Suga, who assumed the premiership last month, underscored the need to deepen quadrilateral ties, particularly as the novel coronavirus has spread globally.
"The international community is facing multiple and various challenges. This is exactly why right now is the time that we must further deepen our coordination with as many countries as possible that share our vision," he said.
China is engaged in hotly contested territorial disputes in the South and East China Seas. Beijing has also made substantial progress in militarising its man-made islands in the past few years.
Beijing claims sovereignty over all of the South China Sea. But Vietnam, Malaysia, the Philippines, Brunei and Taiwan have counterclaims. In the East China Sea, China has territorial disputes with Japan.
The South China Sea and the East China Sea are stated to be rich in minerals, oil and other natural resources. They are also vital to global trade.
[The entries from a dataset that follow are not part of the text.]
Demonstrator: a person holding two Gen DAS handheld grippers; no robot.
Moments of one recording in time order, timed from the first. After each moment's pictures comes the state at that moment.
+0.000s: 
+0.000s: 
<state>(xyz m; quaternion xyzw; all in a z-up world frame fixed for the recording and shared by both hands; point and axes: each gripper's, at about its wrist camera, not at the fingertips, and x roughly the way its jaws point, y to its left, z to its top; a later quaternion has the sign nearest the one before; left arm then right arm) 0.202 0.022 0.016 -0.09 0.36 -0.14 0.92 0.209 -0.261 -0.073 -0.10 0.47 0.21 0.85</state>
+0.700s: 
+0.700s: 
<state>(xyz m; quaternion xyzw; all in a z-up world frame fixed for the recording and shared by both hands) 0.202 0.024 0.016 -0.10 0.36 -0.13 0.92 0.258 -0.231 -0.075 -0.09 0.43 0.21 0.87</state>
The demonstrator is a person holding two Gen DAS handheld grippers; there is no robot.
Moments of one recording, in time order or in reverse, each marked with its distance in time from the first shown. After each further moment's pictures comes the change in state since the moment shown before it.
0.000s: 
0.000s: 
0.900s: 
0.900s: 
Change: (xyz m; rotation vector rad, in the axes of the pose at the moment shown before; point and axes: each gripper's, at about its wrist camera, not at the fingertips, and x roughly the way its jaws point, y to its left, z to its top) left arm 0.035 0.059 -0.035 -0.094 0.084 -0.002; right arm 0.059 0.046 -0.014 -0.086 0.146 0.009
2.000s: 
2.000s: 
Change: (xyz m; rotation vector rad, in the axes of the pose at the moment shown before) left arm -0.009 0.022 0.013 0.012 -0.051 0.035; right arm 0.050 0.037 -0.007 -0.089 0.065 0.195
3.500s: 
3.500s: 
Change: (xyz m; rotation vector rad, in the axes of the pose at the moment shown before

Although the US lays no claims to the disputed waters, it has challenged China's growing territorial claims in the South China Sea by deploying warships and fighter jets to assert freedom of navigation and overflight patrols in the strategically vital region.
Meanwhile, Japan has lodged a protest against China's creation of a digital museum laying out its claims to a group of Japan-controlled islets in the East China Sea, the government's top spokesman said on Monday.
"The Senkaku Islands have been recognised historically and under international law as an inherent part of Japan's territory and we maintain effective control over them," Kyodo news agency quoted Chief Cabinet Secretary Katsunobu Kato as saying at a press conference.
China is "not in a position" to create such a website regarding the islets, Kato said, adding that Japan has demanded through diplomatic channels that it be taken down.
The dispute over ownership of the uninhabited islets, which China calls Diaoyu, has often strained Japan-China relations. China frequently sends coast guard or government ships to nearby waters in a bid to push its claims to them, the report said.